NEWPORT NEWS—On March 11, Sheila Henderson begged her son's probation officer one last time for help.
Two years after he was molested by a family friend, Terrence Ca'Pre Henderson's confusion and anger over that sexual assault had grown into a burning rage.
She pleaded, yelling at times, for the probation officer to find a reason to take her son into custody and off the streets.
The probation officer agreed that the teenager everybody knew as "Pre" needed help. He said he was trying, but the process was slow. He noted in the files that Pre was "a time bomb." He called a therapist.
It was too late. Pre never talked to the therapist, and four days later he ran away from home.
Shortly after 8:30 p.m. on Saturday, March 16, Pre ambushed a young sailor he had never met before, shot him six times at close range and left him to die slumped in the front seat of his Acura.
Pre might never have met Bobby Southworth if the 20-year-old Navy sailor hadn't been looking for a gun.
Southworth, a native of Williston, Fla., was living on the aircraft carrier USS Enterprise while it was being repaired at the Newport News shipyard. According to court testimony, he had asked his girlfriend's brother, James Miles, to help him buy a gun. Southworth would soon be transferred to a post in Chicago, and thought he needed the gun for safety, Miles said.
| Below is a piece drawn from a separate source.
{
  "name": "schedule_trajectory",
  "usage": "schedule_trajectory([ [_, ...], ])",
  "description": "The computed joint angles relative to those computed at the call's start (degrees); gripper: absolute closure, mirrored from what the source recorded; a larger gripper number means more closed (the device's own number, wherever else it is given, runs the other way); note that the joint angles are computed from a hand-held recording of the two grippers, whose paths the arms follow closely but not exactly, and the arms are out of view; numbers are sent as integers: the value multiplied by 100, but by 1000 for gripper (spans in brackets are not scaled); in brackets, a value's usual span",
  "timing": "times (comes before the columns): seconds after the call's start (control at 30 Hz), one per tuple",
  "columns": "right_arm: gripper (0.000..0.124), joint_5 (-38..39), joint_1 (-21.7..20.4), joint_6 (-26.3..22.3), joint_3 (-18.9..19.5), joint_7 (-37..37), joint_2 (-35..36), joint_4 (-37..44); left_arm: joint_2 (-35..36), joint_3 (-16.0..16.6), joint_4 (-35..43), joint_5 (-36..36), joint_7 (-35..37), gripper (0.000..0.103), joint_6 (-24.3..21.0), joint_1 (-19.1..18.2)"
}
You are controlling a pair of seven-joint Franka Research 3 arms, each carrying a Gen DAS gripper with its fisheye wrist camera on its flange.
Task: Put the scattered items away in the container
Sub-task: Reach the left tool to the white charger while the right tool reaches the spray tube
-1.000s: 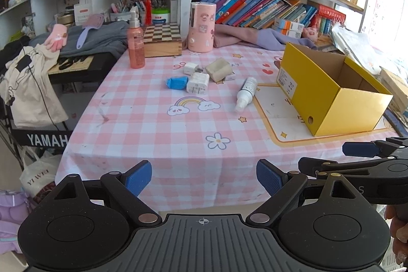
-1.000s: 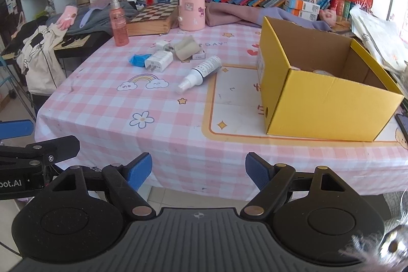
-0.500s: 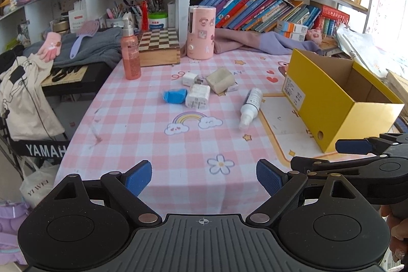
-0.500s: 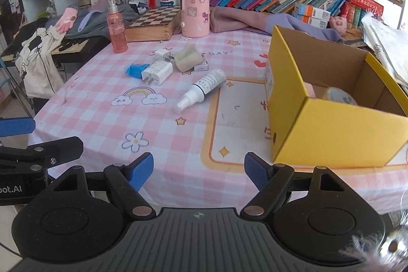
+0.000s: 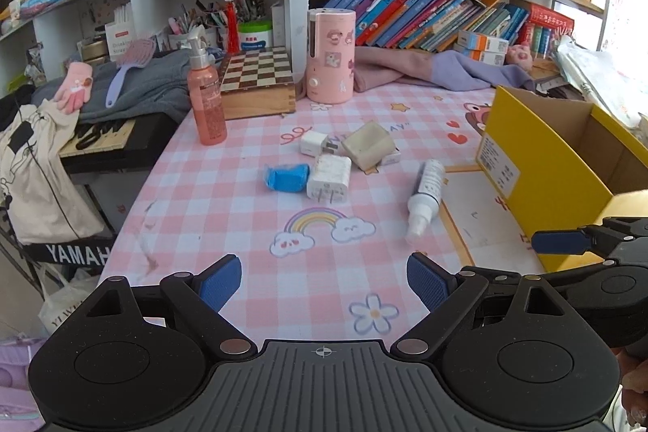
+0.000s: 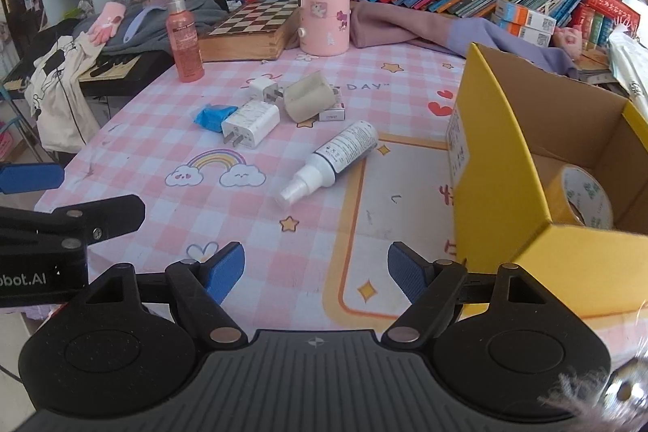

Southworth's mother, Patricia McCammon, doesn't believe much of Miles' account of her son's death. She doesn't question that he might have been seeking a weapon - his family said he relished imitating the gangster lifestyle he saw portrayed in rap videos. But McCammon doesn't know why he would have needed a gun, and she doesn't know why he would have tried to buy it on the streets of Newport News.
His step-father, Norman McCammon, often cautioned Southworth to be careful. Compared to life in the small Florida town where he grew up the Peninsula's urban neighborhoods provided a dangerous array of problems, his stepfather feared.
About 4:30 p.m. on March 16, Southworth called his mother in Florida. She was working at a child-care center in the local YMCA. It was the start of evening rush and parents were picking up their children. McCammon didn't have time to talk.
"I'm with some 'bros,' " she remembers him saying.
" 'We're just cruisin'." It was the last time she talked to him.
At 5:55 p.m. he withdrew money from a Navy Federal Credit Union ATM in Norfolk, according to court testimony. Then he arranged to meet Miles.
LIKE FATHER, LIKE SON
Few people, if any, call Pre by his first name, Terrence. His mother hates it. She wanted to name him after Nation of Islam leader Louis Farrakhan. Pre's grandmother wouldn't hear of it. So Terrence it was. But from a very early age he has been known simply as Pre.
He was raised largely by his mother and, at times, her boyfriends. They lived in poor neighborhoods, including the family's last home on 25th Street. His mother hasn't had steady employment in years. She worked part-time on and off this year cleaning offices in Hampton.
His father, Paul Taylor fostered a reputation as a man to be feared. In 1995 he went to jail for murder.